Background Recent studies have suggested that dermal dendritic cells (DDCs) may play a part in maintaining the structure of the dermis and in dermal immune modulation. Alteration in the population of DDCs has been noted in localized and systemic scleroderma, particularly a decline in the number of CD34+ DDCs.

Objectives To define the alteration of the DDC populations with respect to the histological stage of morphoea.

Methods We examined 33 biopsies of morphoea, categorized into four histological stages, and examined the DDC population (CD34+ DDCs and factor XIIIa+ DDCs), the lymphocytic infiltrate, and tenascin (extracellular matrix glycoprotein) and transforming growth factor (TGF)-β1 expression in each biopsy.

Results As the dermis became less inflammatory and more sclerotic, there was a significant decline in the number of CD34+ DDCs and an increase in the number of factor XIIIa+ DDCs.

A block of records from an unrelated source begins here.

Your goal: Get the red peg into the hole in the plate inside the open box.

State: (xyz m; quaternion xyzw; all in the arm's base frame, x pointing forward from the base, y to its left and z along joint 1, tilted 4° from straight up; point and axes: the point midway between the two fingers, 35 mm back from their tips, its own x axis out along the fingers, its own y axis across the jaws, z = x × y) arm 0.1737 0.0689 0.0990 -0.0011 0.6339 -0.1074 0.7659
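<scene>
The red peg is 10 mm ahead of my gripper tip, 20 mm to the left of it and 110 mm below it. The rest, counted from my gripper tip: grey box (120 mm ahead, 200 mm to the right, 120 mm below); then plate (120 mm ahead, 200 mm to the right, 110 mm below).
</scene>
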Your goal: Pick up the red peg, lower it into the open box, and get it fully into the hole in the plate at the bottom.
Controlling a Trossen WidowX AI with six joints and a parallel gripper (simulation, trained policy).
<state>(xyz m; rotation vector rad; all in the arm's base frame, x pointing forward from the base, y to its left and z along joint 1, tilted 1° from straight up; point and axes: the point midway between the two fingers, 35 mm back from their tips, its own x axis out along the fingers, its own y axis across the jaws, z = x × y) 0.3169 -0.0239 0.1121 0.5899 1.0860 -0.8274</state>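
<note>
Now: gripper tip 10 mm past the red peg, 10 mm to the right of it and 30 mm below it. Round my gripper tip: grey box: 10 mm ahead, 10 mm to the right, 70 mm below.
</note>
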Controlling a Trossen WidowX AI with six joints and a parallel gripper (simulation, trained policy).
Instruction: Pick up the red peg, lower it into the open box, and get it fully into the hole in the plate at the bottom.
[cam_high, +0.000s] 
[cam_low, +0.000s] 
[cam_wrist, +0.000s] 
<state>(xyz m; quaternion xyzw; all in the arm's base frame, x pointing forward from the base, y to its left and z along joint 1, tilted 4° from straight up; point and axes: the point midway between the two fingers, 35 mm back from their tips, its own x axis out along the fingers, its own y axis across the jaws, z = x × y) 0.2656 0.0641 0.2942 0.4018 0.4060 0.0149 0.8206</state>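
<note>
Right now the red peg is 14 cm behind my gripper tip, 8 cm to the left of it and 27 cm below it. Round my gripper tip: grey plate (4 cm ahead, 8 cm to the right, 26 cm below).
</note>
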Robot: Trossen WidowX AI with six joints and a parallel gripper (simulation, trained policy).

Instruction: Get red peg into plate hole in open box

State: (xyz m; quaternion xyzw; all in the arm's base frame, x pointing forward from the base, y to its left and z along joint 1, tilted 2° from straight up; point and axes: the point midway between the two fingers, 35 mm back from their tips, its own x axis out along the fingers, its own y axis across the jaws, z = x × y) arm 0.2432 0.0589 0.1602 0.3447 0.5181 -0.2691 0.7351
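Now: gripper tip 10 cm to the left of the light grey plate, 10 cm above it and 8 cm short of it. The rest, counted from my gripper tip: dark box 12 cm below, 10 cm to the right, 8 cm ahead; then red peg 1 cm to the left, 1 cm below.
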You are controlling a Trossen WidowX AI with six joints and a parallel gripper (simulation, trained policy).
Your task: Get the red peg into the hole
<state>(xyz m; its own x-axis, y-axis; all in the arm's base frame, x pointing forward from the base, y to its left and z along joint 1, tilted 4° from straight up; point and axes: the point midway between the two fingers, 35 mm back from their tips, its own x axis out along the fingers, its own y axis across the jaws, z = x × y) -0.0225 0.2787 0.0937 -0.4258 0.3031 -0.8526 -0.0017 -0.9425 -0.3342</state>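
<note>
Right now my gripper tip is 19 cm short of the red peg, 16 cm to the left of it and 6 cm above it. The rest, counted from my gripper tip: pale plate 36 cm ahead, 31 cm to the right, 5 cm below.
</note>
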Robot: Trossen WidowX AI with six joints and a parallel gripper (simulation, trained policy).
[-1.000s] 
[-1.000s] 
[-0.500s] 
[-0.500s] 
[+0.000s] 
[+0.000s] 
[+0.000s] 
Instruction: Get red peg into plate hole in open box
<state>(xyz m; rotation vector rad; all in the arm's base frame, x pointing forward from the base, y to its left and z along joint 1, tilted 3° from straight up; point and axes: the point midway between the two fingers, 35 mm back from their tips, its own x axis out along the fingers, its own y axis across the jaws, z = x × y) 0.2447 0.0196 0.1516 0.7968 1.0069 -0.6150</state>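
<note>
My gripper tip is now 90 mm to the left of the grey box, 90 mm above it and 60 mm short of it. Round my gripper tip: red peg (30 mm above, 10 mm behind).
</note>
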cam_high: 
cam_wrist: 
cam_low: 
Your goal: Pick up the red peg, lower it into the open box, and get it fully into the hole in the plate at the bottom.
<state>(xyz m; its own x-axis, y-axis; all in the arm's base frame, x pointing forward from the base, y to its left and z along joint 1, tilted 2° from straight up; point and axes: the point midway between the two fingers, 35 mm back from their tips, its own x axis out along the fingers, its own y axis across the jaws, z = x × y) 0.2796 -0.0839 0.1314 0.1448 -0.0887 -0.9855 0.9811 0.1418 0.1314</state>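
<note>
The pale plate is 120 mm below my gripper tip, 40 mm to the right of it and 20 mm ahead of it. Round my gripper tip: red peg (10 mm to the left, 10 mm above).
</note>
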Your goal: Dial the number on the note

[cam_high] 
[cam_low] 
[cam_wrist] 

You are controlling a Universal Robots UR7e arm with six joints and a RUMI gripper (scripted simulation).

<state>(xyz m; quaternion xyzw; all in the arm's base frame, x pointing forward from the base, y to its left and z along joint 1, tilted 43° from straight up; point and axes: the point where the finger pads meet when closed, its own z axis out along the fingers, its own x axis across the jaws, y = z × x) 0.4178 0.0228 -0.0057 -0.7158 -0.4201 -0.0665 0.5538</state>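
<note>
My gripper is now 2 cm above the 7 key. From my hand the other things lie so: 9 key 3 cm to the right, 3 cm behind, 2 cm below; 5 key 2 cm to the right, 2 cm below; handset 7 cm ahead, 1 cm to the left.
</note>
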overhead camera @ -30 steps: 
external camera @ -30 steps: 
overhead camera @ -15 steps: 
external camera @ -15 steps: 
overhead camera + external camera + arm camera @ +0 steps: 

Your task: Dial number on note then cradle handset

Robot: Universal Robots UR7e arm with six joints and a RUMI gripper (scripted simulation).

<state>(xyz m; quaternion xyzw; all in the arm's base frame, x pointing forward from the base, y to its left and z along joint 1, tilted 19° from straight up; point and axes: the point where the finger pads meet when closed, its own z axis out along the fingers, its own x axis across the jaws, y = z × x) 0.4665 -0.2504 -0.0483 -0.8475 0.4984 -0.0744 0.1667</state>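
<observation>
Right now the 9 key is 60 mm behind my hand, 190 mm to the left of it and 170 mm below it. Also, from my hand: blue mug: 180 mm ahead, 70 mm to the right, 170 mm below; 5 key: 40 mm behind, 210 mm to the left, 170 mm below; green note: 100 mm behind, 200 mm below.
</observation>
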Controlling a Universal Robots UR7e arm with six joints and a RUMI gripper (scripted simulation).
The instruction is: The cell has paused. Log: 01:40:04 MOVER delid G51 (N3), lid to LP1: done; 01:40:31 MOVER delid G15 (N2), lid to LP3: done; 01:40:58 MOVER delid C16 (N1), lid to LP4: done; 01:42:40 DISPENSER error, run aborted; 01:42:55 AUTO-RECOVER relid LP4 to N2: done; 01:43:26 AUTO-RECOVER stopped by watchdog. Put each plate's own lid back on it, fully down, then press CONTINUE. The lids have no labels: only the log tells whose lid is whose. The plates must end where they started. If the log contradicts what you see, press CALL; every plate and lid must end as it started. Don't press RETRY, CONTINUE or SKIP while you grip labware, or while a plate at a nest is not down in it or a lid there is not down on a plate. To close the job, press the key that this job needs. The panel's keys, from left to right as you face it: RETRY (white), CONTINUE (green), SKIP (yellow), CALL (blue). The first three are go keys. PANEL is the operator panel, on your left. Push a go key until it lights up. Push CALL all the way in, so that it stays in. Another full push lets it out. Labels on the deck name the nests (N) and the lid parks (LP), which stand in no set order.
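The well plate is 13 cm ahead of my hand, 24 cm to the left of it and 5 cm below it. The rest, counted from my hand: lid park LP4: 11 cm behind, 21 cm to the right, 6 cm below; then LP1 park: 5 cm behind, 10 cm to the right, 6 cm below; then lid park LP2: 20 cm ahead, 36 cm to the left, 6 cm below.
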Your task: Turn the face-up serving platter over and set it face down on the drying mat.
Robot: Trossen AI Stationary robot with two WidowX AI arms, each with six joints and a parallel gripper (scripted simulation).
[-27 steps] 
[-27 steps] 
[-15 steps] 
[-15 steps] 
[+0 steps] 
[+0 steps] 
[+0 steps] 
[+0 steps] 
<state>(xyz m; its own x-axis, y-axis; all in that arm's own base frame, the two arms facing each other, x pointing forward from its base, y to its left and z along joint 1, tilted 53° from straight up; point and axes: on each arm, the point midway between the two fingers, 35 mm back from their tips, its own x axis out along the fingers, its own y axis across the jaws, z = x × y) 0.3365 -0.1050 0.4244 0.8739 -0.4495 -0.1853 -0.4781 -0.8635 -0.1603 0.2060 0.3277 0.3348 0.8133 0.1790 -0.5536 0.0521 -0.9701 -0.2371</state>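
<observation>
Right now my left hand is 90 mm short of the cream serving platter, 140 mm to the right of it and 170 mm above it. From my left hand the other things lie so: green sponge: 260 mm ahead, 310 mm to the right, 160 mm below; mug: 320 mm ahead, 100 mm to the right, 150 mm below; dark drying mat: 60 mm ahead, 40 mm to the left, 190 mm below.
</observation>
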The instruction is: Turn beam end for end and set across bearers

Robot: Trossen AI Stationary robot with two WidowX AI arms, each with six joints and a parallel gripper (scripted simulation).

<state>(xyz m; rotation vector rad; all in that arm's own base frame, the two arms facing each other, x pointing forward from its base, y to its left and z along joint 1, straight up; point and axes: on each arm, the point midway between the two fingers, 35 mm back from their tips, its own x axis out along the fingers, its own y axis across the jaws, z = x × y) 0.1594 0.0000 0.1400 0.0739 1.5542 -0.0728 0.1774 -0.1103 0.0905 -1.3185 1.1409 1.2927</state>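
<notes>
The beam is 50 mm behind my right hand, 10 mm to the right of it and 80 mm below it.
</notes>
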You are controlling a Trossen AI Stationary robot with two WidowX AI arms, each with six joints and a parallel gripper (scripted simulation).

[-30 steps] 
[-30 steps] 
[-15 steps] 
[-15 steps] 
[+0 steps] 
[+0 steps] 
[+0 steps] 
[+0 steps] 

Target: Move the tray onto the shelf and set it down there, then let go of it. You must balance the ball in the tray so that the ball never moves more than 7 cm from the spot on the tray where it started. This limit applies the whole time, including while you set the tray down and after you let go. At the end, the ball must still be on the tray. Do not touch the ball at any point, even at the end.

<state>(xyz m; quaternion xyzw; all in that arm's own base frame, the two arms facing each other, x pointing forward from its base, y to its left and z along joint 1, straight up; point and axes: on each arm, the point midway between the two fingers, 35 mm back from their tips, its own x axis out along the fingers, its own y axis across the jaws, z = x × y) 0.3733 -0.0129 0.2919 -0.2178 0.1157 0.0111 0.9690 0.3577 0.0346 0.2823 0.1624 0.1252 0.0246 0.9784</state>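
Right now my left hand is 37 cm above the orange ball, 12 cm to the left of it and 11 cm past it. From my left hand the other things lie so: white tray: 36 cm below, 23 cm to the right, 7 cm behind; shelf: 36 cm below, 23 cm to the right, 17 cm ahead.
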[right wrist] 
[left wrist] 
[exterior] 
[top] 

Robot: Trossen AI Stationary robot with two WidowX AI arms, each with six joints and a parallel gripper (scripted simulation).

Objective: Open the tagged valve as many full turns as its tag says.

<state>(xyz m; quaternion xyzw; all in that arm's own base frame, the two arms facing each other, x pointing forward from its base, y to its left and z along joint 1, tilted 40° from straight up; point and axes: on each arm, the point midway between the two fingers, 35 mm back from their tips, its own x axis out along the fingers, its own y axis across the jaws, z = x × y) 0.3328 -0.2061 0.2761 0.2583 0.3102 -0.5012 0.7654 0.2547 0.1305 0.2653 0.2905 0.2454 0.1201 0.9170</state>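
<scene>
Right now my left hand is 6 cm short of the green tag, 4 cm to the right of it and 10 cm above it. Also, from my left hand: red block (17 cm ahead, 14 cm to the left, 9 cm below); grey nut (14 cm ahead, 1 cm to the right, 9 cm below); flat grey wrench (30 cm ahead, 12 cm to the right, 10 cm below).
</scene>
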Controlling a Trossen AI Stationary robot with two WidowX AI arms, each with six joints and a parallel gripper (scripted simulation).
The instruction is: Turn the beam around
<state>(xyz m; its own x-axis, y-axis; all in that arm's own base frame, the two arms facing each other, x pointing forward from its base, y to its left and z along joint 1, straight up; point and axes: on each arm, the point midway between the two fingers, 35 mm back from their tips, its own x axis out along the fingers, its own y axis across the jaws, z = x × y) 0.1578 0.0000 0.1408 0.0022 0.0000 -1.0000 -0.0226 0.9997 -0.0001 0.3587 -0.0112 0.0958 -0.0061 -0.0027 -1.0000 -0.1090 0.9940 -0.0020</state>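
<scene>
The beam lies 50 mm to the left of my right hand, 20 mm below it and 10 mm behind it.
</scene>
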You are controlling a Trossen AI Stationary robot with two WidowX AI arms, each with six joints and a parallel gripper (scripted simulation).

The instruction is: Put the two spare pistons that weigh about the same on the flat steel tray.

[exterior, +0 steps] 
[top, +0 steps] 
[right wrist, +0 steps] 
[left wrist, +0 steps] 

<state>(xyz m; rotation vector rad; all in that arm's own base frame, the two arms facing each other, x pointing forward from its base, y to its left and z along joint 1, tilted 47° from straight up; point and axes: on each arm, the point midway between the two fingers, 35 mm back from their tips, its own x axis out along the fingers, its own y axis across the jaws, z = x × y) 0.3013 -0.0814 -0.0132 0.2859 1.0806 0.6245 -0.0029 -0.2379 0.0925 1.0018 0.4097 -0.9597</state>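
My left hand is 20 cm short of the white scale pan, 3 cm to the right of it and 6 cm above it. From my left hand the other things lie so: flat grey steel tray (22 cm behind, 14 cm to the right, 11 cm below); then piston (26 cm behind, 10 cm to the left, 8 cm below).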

The pan-T-cell infiltrate (UCHL-1/CD45RO) and tenascin deposition exhibited a similar pattern, with elevated expression in inflammatory stages and a decrease in expression as the dermis became sclerotic. TGF-β1 was significantly elevated in three of the four histological stages of morphoea, in both the inflammatory and sclerotic stages. The proposed four-stage histological analysis of morphoea biopsies was a useful basis for studying dendritic cells and mediators in cutaneous sclerosis.

Conclusions Our study indicates that there is a reciprocal relationship between CD34+ DDCs and factor XIIIa+ DDCs in morphoea that correlates with the relative degrees of inflammation and sclerosis.